Problem to solve → With pictures omitted, restate the data word for word.
=== Begin Enclosure ===
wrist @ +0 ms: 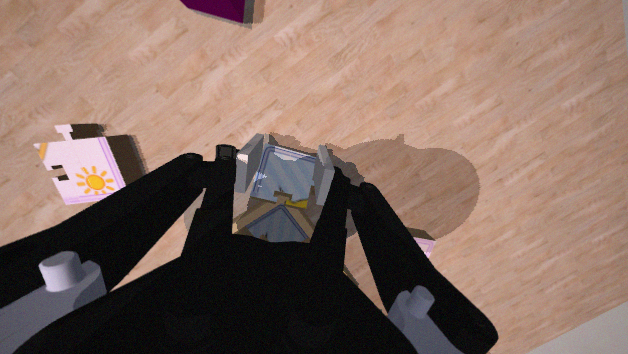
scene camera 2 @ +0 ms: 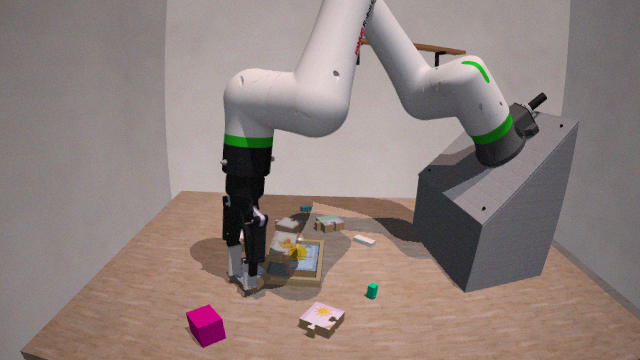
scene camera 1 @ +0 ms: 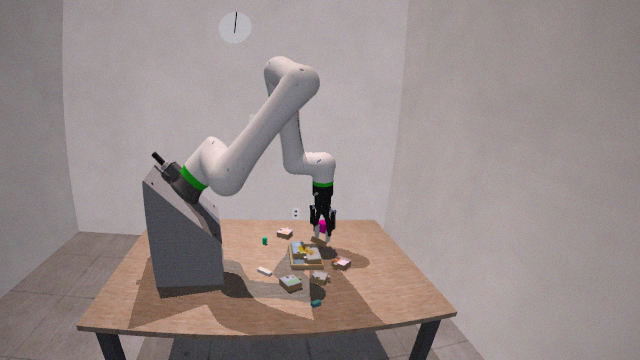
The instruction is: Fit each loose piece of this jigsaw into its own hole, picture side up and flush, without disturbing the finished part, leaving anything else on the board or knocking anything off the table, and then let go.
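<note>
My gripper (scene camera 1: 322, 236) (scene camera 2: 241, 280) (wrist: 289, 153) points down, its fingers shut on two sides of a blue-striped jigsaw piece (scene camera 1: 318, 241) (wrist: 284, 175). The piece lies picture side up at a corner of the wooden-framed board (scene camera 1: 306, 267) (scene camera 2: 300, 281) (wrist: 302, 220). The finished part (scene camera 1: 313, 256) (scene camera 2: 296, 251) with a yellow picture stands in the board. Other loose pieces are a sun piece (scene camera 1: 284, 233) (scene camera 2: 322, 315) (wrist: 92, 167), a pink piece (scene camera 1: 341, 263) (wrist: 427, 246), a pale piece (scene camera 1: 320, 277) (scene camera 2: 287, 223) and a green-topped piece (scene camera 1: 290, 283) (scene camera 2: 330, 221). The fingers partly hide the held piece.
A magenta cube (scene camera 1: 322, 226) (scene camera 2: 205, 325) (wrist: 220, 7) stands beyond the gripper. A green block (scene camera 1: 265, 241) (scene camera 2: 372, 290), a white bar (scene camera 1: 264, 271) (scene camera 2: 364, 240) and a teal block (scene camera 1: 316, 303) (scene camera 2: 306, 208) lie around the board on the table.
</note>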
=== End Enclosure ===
Exercise output →
wrist @ +0 ms: 
scene camera 2 @ +0 ms: 
scene camera 1 @ +0 ms: 
The instruction is: Fit each loose piece of this jigsaw into its own hole, picture side up and flush, without disturbing the finished part, leaving anything else on the board or knocking anything off the table, and then let go.
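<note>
My gripper (scene camera 1: 322, 236) (scene camera 2: 241, 280) (wrist: 289, 153) points down, its fingers shut on two sides of a blue-striped jigsaw piece (scene camera 1: 318, 241) (wrist: 284, 175). The piece lies picture side up at a corner of the wooden-framed board (scene camera 1: 306, 267) (scene camera 2: 300, 281) (wrist: 302, 220). The finished part (scene camera 1: 313, 256) (scene camera 2: 296, 251) with a yellow picture stands in the board. Other loose pieces are a sun piece (scene camera 1: 284, 233) (scene camera 2: 322, 315) (wrist: 92, 167), a pink piece (scene camera 1: 341, 263) (wrist: 427, 246), a pale piece (scene camera 1: 320, 277) (scene camera 2: 287, 223) and a green-topped piece (scene camera 1: 290, 283) (scene camera 2: 330, 221). The fingers partly hide the held piece.
A magenta cube (scene camera 1: 322, 226) (scene camera 2: 205, 325) (wrist: 220, 7) stands beyond the gripper. A green block (scene camera 1: 265, 241) (scene camera 2: 372, 290), a white bar (scene camera 1: 264, 271) (scene camera 2: 364, 240) and a teal block (scene camera 1: 316, 303) (scene camera 2: 306, 208) lie around the board on the table.
</note>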

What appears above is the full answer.